Data supplied>
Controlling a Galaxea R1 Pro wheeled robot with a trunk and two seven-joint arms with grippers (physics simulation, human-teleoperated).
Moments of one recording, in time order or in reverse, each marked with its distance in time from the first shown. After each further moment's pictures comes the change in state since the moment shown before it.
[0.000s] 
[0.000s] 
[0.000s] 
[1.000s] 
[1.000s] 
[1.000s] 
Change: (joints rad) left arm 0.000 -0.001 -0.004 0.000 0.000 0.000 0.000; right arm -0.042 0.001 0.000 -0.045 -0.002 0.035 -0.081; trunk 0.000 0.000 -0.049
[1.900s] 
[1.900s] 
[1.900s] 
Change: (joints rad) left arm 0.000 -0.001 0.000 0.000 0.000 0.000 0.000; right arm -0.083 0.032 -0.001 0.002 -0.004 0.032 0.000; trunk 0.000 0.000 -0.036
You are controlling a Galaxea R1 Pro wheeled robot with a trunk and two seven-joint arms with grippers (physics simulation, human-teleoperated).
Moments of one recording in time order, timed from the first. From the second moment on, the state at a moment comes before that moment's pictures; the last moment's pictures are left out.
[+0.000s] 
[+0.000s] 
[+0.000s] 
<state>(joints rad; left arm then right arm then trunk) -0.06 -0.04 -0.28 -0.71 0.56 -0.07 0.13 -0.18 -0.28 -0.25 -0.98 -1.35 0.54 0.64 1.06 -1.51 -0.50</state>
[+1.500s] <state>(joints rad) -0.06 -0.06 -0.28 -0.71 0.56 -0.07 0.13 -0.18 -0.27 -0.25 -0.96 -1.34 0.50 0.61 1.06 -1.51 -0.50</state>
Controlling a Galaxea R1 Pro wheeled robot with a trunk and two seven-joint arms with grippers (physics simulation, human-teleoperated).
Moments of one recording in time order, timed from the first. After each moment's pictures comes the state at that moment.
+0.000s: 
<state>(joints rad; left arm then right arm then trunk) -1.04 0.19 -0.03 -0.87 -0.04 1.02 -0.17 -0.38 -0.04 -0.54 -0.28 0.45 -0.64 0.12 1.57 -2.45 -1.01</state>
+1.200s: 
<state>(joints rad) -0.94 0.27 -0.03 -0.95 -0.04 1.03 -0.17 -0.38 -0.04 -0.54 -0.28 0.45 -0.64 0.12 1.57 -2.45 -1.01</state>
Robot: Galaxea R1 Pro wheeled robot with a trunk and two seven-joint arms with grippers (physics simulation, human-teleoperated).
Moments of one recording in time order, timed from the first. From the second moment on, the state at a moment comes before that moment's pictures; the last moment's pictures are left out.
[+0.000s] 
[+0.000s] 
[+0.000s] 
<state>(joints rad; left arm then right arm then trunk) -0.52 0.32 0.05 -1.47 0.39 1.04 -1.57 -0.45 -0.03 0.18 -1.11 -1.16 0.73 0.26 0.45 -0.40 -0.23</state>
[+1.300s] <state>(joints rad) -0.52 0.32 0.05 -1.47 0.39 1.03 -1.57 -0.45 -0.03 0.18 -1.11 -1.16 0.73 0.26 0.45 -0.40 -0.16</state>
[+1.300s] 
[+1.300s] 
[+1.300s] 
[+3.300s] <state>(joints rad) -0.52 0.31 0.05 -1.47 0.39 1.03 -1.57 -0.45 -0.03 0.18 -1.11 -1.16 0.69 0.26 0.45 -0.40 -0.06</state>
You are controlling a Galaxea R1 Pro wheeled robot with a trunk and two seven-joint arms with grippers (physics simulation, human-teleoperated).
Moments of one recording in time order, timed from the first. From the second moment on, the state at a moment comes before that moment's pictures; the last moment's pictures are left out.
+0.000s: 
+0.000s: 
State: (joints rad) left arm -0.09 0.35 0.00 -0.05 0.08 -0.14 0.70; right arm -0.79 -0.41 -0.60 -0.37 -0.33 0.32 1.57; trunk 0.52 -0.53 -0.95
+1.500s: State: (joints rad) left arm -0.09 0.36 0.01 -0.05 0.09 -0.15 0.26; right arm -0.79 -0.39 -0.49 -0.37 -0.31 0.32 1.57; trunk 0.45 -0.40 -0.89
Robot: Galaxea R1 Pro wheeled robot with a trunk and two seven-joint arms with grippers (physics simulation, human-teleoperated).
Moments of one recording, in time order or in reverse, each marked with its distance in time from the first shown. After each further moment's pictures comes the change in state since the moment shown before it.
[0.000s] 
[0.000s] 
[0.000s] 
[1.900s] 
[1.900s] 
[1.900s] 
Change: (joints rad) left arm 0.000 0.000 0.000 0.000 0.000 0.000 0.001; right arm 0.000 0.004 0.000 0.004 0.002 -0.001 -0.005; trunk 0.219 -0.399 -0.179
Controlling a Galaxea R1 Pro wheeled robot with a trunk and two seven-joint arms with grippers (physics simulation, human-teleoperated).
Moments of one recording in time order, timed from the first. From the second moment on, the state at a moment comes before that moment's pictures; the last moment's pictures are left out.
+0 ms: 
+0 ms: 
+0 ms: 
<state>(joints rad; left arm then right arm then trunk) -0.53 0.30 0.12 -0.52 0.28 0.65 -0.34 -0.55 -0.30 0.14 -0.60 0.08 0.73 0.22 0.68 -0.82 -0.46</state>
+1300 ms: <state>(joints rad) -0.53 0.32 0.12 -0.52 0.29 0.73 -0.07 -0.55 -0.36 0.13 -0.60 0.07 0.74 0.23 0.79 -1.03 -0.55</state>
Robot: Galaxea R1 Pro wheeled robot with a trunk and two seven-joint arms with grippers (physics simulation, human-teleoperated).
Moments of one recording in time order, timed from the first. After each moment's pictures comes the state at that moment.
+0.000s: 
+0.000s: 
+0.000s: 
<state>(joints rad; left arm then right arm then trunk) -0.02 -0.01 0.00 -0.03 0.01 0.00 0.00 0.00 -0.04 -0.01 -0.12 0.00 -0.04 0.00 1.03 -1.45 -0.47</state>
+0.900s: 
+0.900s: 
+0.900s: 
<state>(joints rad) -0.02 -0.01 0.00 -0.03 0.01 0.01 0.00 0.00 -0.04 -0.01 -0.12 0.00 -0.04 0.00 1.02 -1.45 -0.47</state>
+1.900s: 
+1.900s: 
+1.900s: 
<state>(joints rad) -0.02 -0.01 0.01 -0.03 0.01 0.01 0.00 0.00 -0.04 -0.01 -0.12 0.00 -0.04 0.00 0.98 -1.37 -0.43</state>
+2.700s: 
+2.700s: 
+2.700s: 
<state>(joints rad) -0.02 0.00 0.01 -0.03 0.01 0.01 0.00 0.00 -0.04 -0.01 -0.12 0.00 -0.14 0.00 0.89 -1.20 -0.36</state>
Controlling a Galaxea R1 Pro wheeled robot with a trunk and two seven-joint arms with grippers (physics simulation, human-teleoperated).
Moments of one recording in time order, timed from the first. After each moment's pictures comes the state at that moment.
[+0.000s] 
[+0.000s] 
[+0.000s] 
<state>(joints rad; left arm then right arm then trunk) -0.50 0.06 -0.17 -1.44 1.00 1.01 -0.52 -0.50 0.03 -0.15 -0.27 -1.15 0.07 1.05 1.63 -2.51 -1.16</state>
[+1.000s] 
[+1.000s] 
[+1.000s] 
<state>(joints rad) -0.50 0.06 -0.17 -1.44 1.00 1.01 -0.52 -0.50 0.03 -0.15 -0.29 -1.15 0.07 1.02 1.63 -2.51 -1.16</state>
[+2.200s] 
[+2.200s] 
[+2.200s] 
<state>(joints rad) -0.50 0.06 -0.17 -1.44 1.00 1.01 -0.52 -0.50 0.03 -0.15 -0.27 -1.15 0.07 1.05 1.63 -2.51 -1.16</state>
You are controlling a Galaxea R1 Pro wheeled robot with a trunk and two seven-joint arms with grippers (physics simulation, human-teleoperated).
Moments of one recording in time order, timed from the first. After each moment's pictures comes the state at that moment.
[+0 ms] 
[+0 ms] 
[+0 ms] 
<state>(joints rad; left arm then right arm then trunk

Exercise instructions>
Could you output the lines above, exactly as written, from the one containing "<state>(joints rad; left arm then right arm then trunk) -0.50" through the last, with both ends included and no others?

Task answer>
<state>(joints rad; left arm then right arm then trunk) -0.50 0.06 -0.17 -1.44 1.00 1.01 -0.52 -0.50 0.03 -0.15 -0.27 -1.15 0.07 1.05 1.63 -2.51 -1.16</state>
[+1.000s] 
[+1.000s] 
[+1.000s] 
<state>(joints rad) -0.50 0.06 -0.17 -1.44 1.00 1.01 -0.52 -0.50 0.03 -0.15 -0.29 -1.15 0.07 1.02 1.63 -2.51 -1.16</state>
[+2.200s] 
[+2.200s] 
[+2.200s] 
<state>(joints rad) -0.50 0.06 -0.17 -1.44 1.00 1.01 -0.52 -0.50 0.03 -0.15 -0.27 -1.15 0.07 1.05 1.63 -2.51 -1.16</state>
You are controlling a Galaxea R1 Pro wheeled robot with a trunk and two seven-joint arms with grippers (physics simulation, human-teleoperated).
Moments of one recording in time order, timed from the first. After each moment's pictures comes the state at that moment.
[+0 ms] 
[+0 ms] 
[+0 ms] 
<state>(joints rad; left arm then right arm then trunk

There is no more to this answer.